| The task |
Show each line of the data below that has the string "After" in it.

** Opening Material to process block **

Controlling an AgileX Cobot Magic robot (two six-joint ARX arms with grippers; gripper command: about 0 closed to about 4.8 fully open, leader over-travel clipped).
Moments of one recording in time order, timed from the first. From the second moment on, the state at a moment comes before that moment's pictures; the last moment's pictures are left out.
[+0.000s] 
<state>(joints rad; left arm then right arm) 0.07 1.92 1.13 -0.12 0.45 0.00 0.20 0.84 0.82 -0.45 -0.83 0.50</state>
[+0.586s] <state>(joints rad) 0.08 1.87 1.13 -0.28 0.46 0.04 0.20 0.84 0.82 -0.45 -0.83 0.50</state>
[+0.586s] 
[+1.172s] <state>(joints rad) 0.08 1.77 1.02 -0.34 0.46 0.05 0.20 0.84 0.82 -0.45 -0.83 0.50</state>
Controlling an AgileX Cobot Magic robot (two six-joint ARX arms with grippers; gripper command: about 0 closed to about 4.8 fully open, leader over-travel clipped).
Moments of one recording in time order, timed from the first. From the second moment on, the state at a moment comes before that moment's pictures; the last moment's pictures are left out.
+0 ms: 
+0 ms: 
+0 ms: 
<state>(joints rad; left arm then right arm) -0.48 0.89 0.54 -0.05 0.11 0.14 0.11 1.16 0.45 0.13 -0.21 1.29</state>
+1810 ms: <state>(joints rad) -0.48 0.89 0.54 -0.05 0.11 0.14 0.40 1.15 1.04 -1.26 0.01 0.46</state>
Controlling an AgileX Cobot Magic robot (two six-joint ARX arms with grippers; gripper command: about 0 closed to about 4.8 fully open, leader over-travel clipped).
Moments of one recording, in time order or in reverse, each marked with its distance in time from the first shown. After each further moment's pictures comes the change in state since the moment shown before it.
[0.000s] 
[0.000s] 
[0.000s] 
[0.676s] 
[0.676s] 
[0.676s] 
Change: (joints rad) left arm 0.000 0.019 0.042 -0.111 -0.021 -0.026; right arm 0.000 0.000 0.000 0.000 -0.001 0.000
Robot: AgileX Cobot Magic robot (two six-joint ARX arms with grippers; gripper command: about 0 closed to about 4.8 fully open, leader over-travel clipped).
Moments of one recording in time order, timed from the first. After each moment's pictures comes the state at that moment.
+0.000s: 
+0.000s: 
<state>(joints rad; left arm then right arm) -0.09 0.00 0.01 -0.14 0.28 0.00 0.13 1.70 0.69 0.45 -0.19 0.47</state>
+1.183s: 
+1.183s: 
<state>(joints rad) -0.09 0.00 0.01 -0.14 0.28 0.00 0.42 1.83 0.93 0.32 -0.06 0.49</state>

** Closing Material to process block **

| Exercise answer |
Moments of one recording, in time order or in reverse, each marked with its distance in time from the first shown. After each further moment's pictures comes the change in state since the moment shown before it.
Moments of one recording in time order, timed from the first. After each moment's pictures comes the state at that moment.

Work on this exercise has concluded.